Stored dataset items:
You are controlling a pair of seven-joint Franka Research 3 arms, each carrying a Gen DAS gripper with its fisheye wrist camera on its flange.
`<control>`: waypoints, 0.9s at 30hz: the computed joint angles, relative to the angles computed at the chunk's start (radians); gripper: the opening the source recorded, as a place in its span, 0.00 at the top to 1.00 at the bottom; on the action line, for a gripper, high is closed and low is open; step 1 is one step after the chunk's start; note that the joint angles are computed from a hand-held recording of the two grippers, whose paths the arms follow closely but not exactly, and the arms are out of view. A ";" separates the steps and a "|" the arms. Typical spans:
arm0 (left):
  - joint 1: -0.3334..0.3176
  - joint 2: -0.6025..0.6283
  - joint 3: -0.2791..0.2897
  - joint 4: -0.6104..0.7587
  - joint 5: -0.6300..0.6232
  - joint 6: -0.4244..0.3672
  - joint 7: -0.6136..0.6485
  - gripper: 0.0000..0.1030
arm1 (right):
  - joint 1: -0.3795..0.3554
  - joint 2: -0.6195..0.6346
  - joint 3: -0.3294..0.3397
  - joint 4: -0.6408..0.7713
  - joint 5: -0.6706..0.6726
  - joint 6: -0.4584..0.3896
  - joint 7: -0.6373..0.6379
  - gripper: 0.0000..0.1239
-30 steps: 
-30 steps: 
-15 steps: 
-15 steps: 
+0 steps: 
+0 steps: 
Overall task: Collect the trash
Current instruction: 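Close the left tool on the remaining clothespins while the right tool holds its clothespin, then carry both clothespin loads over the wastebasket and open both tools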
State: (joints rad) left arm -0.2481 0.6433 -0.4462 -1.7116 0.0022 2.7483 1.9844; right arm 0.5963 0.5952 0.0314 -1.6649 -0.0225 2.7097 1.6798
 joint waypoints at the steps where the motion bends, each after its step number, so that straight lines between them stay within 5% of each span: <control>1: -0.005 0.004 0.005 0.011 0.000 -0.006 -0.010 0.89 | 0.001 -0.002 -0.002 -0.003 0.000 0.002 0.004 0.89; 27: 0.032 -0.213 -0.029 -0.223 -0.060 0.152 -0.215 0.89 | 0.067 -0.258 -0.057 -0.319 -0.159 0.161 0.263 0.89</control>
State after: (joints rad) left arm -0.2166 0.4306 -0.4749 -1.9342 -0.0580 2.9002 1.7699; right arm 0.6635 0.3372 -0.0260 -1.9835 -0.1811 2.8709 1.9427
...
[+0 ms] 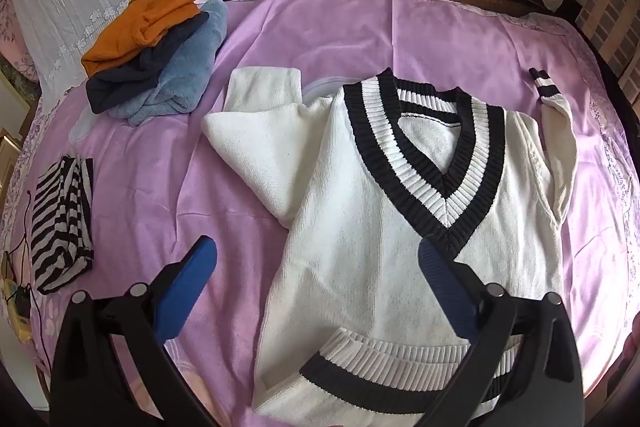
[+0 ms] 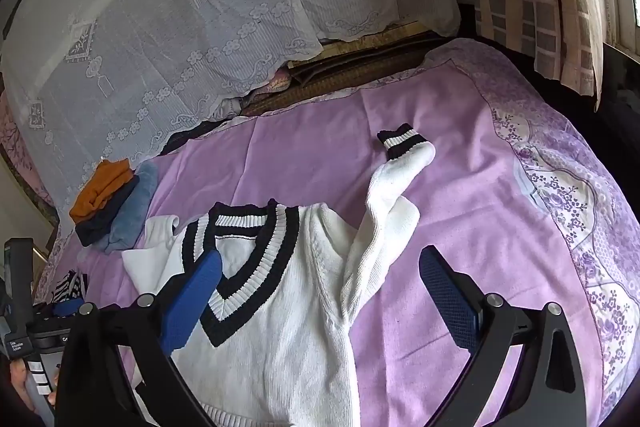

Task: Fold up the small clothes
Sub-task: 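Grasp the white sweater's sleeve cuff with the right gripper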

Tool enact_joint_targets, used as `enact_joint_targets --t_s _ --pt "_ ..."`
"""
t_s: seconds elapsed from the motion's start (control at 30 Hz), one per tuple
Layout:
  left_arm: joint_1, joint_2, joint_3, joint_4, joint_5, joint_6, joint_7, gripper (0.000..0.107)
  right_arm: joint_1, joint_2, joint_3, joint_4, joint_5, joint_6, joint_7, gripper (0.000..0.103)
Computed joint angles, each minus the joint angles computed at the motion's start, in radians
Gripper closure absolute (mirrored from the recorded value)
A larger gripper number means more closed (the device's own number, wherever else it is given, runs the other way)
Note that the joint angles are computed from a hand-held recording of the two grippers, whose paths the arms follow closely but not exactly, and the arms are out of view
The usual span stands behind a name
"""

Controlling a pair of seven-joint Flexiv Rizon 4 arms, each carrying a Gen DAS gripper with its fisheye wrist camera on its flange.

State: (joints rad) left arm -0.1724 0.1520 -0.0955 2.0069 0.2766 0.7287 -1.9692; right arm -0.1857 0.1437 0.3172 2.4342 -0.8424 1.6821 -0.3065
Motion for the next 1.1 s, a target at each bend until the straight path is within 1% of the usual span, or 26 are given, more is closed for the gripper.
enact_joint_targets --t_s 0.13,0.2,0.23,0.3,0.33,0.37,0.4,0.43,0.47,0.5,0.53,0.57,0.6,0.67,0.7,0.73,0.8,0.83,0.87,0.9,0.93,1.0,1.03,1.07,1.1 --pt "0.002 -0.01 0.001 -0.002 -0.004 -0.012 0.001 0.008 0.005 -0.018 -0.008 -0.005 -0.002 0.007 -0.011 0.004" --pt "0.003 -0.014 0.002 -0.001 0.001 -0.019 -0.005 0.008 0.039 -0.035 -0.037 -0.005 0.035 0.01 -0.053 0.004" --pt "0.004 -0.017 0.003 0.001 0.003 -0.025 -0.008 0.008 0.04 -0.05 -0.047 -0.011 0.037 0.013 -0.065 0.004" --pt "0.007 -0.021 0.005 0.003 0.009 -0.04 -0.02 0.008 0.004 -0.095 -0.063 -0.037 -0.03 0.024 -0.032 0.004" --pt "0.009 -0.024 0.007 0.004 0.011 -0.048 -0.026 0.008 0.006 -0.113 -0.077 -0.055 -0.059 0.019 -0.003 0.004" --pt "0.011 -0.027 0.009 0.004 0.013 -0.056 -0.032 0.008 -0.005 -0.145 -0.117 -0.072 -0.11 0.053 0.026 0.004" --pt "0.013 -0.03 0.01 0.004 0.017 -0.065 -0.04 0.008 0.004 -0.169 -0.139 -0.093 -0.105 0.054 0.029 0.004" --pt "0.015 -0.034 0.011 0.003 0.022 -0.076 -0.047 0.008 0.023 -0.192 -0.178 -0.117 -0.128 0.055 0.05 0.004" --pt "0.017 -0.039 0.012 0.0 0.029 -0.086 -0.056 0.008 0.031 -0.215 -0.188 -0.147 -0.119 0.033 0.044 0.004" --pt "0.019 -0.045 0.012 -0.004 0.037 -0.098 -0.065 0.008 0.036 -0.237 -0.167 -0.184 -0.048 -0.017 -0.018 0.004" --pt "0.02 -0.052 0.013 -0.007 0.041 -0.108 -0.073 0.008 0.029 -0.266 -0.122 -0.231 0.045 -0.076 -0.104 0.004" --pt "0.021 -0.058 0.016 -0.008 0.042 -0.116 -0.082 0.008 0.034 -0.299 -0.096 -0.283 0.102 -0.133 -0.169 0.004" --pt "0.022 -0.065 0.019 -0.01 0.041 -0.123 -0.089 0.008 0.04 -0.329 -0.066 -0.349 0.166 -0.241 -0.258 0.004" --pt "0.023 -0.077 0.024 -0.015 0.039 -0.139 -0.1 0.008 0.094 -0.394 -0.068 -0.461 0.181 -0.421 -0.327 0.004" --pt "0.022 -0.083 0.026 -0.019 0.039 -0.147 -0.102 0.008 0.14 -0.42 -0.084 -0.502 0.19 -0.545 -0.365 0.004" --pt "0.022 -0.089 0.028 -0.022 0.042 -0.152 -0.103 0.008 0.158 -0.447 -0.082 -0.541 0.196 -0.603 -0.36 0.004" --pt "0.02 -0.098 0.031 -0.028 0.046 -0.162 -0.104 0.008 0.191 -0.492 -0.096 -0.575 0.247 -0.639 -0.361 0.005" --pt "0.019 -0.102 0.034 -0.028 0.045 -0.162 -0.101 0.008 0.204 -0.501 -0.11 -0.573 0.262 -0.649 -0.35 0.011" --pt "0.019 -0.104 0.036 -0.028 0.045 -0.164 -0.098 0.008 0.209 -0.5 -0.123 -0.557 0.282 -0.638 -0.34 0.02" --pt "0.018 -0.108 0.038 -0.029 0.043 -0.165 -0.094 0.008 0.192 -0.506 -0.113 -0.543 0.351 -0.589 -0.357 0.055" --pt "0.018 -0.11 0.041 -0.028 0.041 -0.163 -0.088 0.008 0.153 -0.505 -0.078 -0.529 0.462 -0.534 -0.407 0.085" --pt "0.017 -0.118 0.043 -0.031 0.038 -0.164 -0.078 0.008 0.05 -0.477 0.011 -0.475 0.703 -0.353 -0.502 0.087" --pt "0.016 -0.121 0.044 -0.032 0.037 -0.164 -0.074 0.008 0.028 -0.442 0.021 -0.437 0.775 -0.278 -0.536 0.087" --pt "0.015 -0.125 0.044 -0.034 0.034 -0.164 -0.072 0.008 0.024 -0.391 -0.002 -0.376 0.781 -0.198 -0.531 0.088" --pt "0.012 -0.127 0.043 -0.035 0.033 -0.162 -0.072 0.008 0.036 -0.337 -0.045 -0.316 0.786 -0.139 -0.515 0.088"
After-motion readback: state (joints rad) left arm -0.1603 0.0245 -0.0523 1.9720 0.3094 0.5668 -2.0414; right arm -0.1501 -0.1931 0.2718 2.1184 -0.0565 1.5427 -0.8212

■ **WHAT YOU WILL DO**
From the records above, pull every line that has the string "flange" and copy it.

■ **TASK SOLUTION**
You are controlling a pair of seven-joint Franka Research 3 arms, each carrying a Gen DAS gripper with its fisheye wrist camera on its flange.
Controlling a pair of seven-joint Flexiv Rizon 4 arms, each carrying a Gen DAS gripper with its fisheye wrist camera on its flange.

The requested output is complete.